### Task prompt
Search the data for the string "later" and copy each line in which it appears.

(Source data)
== Segment start ==

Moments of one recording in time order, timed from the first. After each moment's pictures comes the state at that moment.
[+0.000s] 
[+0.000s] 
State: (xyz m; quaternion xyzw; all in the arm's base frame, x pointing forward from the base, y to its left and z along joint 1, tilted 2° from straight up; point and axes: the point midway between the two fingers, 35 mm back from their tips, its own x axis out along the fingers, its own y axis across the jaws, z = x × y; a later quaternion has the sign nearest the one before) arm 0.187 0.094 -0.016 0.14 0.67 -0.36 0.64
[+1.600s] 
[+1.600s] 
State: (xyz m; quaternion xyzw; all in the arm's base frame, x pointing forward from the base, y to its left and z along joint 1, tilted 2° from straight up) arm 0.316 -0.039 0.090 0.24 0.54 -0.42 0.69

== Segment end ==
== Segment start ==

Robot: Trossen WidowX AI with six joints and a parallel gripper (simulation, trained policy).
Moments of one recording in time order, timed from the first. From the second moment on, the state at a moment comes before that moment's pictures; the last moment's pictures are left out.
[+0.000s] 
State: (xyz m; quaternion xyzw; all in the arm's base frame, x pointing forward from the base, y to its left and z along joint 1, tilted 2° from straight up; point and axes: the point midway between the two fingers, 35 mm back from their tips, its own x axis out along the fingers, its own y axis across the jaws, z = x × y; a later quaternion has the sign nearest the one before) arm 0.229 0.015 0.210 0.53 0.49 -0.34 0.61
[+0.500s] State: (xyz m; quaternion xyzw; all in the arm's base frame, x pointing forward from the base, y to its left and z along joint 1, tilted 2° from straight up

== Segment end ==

### Written reply
State: (xyz m; quaternion xyzw; all in the arm's base frame, x pointing forward from the base, y to its left and z along joint 1, tilted 2° from straight up; point and axes: the point midway between the two fingers, 35 mm back from their tips, its own x axis out along the fingers, its own y axis across the jaws, z = x × y; a later quaternion has the sign nearest the one before) arm 0.187 0.094 -0.016 0.14 0.67 -0.36 0.64
State: (xyz m; quaternion xyzw; all in the arm's base frame, x pointing forward from the base, y to its left and z along joint 1, tilted 2° from straight up; point and axes: the point midway between the two fingers, 35 mm back from their tips, its own x axis out along the fingers, its own y axis across the jaws, z = x × y; a later quaternion has the sign nearest the one before) arm 0.229 0.015 0.210 0.53 0.49 -0.34 0.61

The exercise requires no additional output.